*** RECORDS PROVIDED Section Begins ***

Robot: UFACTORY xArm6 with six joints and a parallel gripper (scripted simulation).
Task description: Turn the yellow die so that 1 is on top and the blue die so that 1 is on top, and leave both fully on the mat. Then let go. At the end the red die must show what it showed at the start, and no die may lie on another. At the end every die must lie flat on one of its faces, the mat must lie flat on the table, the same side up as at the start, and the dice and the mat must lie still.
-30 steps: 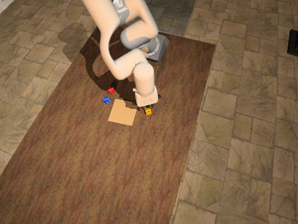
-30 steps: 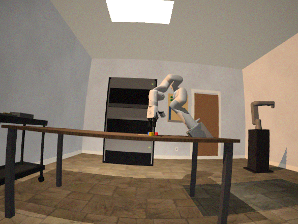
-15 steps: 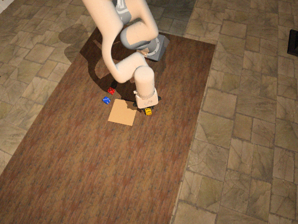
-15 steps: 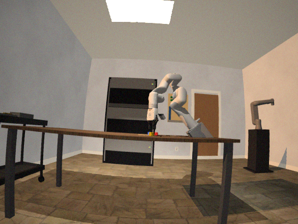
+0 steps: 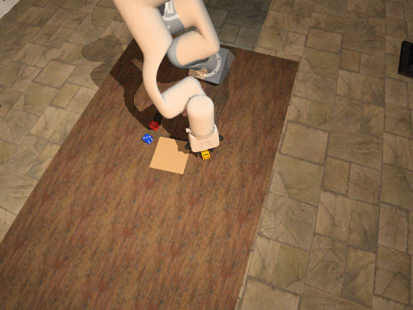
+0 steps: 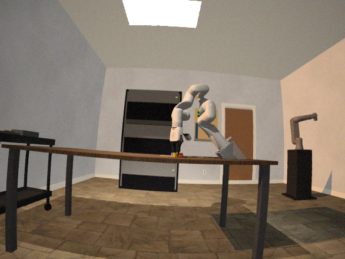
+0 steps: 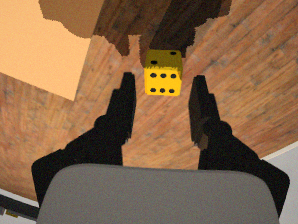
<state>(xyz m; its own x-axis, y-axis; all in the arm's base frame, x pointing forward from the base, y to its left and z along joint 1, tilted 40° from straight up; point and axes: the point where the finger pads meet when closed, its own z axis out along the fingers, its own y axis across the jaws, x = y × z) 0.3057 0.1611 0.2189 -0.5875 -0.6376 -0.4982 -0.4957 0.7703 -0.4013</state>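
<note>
The yellow die lies 4 cm below my hand. The rest, counted from my hand: red die 3 cm behind, 26 cm to the right, 4 cm below; tan mat 6 cm ahead, 13 cm to the right, 6 cm below; blue die 4 cm ahead, 25 cm to the right, 4 cm below.
</note>
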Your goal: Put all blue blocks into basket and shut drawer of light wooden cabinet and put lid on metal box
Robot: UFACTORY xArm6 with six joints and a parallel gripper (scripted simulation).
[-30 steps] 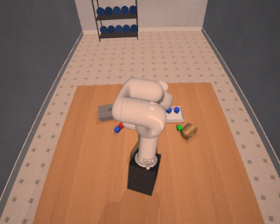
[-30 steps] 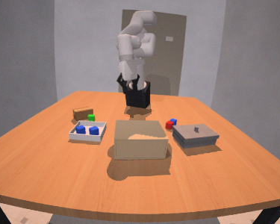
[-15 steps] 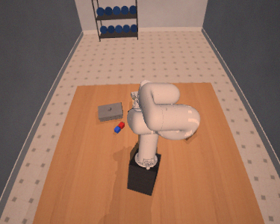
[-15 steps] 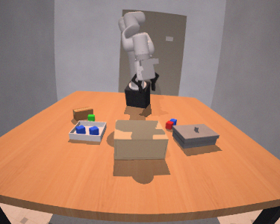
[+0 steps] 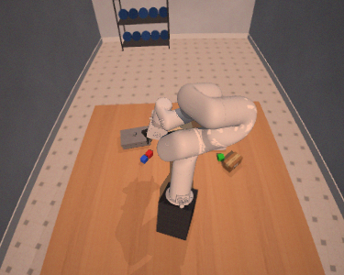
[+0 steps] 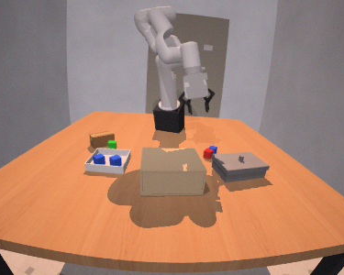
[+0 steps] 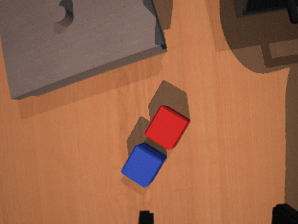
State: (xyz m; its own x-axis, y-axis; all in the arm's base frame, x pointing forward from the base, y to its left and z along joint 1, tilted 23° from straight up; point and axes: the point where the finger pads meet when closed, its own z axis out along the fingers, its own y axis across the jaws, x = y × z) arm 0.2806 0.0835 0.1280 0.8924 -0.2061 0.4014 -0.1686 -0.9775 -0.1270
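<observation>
The red block lies 7 cm ahead of my hand, 4 cm to the left of it and 18 cm below it. Also, from my hand: grey metal box 21 cm ahead, 11 cm to the left, 17 cm below; then drawer 21 cm ahead, 17 cm to the right, 16 cm below; then light wooden cabinet 22 cm ahead, 17 cm to the right, 16 cm below.
</observation>
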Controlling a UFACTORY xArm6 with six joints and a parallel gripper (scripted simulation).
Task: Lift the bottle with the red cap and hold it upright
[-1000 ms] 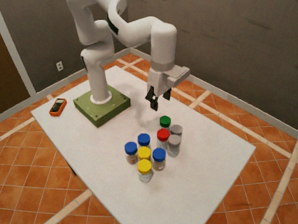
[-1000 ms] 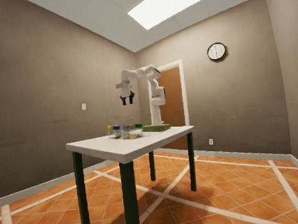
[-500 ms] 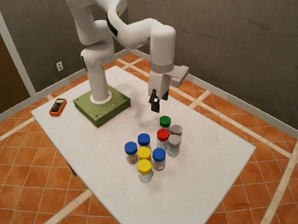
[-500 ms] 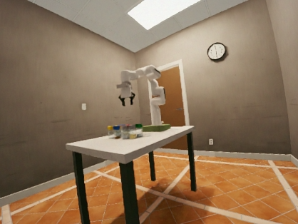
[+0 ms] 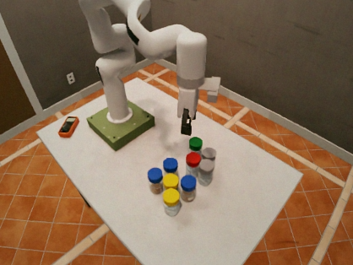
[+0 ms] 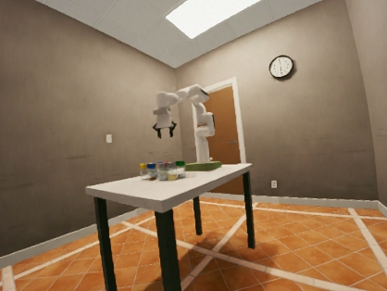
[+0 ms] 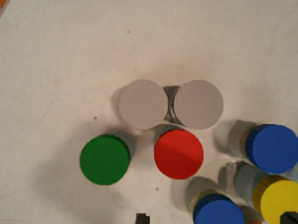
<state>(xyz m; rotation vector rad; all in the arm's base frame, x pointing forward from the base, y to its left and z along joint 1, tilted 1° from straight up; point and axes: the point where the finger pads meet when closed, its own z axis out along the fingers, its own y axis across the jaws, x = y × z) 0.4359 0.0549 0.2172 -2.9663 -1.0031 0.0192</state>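
The red-capped bottle is 10 mm ahead of my hand, 20 mm to the left of it and 230 mm below it. Also, from my hand: green-capped bottle (40 mm behind, 80 mm to the left, 230 mm below); then grey-capped bottle (40 mm ahead, 80 mm to the left, 230 mm below).
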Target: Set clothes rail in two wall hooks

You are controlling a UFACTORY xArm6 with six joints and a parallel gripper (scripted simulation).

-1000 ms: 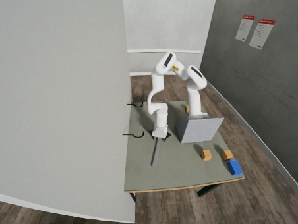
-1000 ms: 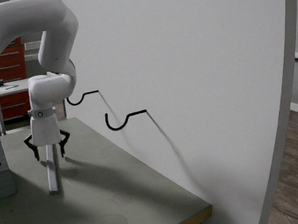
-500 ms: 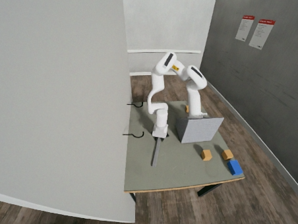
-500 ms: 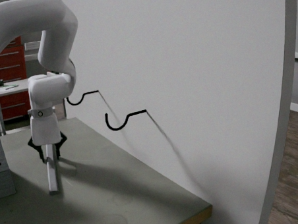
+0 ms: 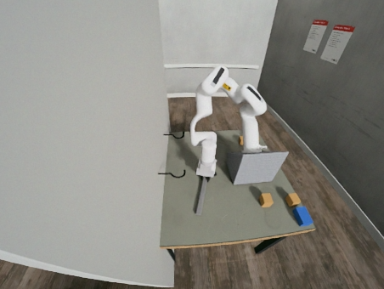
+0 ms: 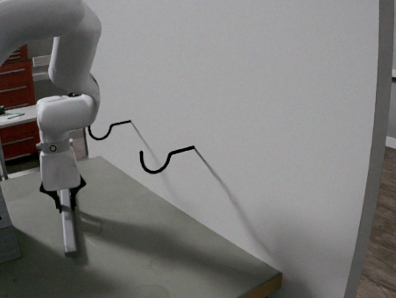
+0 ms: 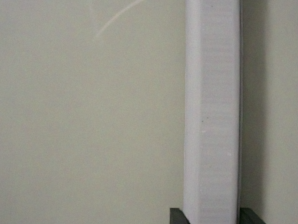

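Right now my hand is 10 mm above the grey clothes rail. The rest, counted from my hand: blue block (540 mm behind, 230 mm to the left, 10 mm below); then white wall panel (290 mm ahead, 40 mm to the right, 400 mm above).
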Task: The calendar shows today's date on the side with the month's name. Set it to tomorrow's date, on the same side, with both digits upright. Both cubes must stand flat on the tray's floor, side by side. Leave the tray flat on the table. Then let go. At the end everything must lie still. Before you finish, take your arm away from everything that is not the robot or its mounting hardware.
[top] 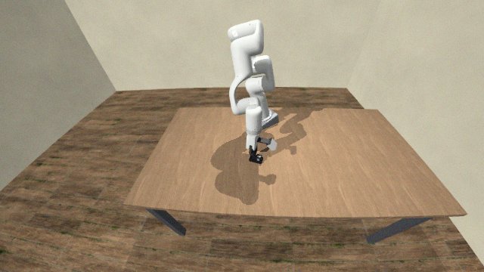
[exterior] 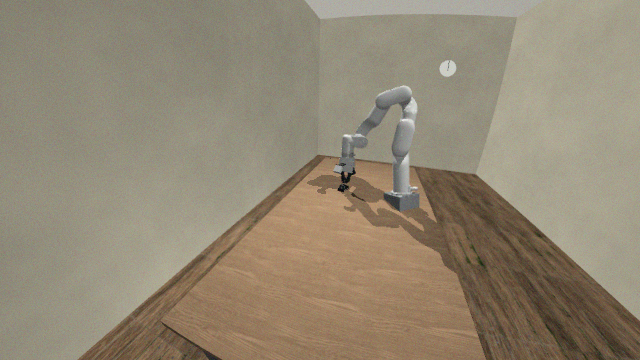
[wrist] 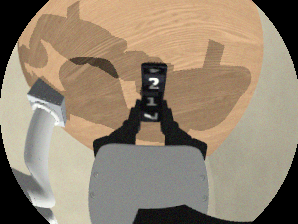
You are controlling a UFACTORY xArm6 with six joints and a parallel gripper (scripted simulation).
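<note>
The calendar cube is 10 mm ahead of my hand, 30 mm to the left of it and 50 mm below it.
</note>
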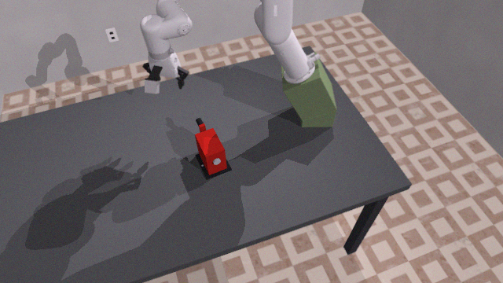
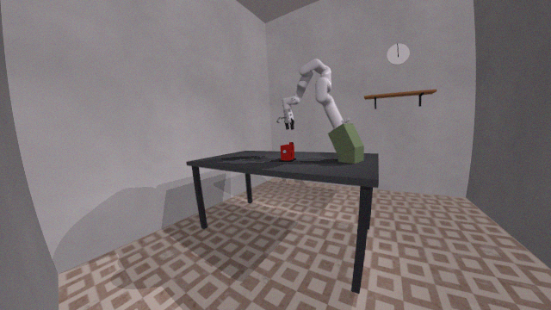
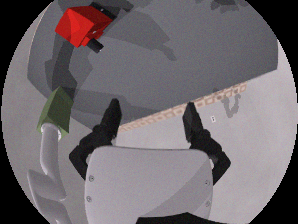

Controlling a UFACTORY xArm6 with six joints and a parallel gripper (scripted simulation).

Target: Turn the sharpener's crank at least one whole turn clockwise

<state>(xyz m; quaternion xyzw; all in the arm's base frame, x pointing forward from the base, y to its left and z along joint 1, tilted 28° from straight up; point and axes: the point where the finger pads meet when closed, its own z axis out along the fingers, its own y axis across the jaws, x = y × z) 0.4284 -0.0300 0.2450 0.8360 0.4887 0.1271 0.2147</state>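
The black knob is 13 cm below my hand, 11 cm to the left of it and 8 cm behind it.
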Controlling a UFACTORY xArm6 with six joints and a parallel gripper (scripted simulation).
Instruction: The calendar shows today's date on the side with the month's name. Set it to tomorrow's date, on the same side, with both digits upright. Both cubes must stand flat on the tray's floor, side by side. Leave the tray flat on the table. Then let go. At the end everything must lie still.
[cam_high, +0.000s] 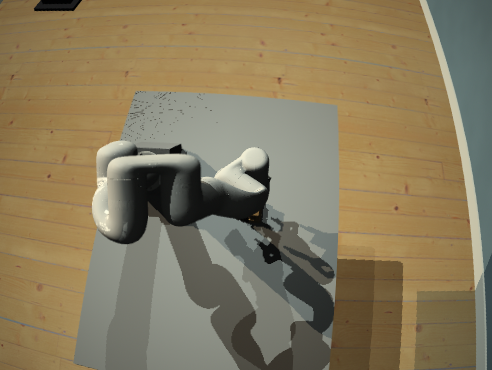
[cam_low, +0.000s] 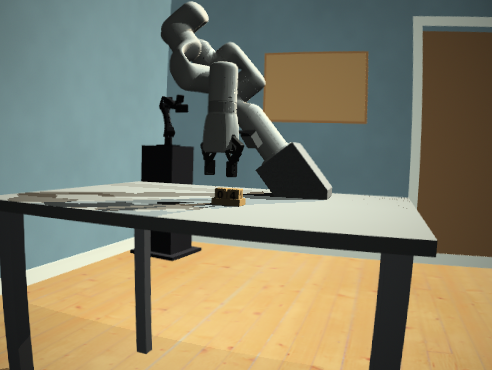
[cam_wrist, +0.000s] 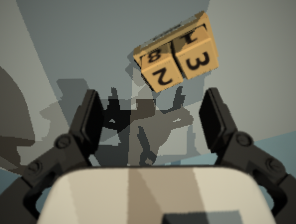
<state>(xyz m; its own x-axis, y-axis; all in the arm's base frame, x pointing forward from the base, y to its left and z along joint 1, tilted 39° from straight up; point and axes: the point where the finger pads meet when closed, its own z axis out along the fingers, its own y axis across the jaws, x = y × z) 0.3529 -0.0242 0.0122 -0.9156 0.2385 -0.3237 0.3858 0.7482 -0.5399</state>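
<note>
Now: the wooden number cube 6 cm below my hand and 1 cm to the left of it. Also, from my hand: wooden calendar tray 7 cm below, 3 cm to the left.
</note>
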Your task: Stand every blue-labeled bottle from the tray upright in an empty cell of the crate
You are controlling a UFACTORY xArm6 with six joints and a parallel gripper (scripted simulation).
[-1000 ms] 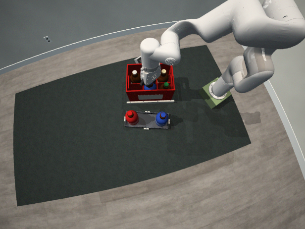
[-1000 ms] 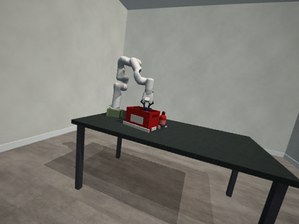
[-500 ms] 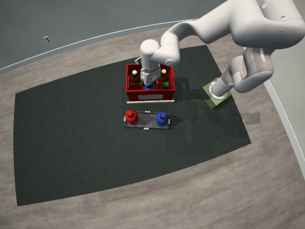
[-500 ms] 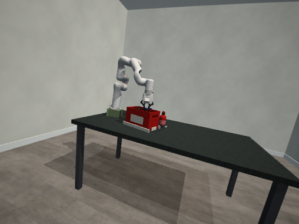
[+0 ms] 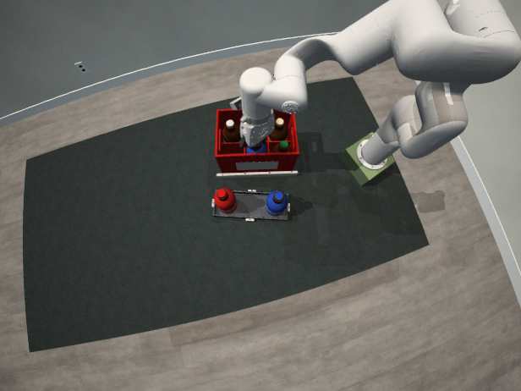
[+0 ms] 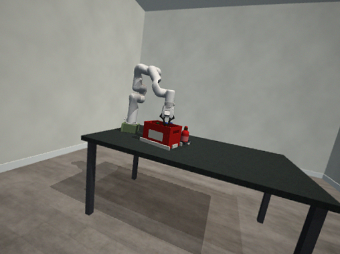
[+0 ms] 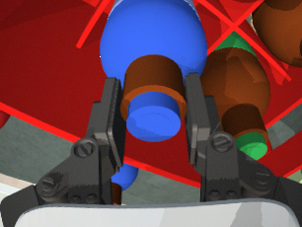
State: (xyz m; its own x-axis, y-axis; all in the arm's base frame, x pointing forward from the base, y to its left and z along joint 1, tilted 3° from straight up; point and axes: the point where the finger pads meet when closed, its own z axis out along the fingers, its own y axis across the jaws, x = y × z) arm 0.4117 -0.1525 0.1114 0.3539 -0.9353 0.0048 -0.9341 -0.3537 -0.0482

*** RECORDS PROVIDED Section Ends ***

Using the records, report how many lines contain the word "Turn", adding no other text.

_TASK ANSWER:_
2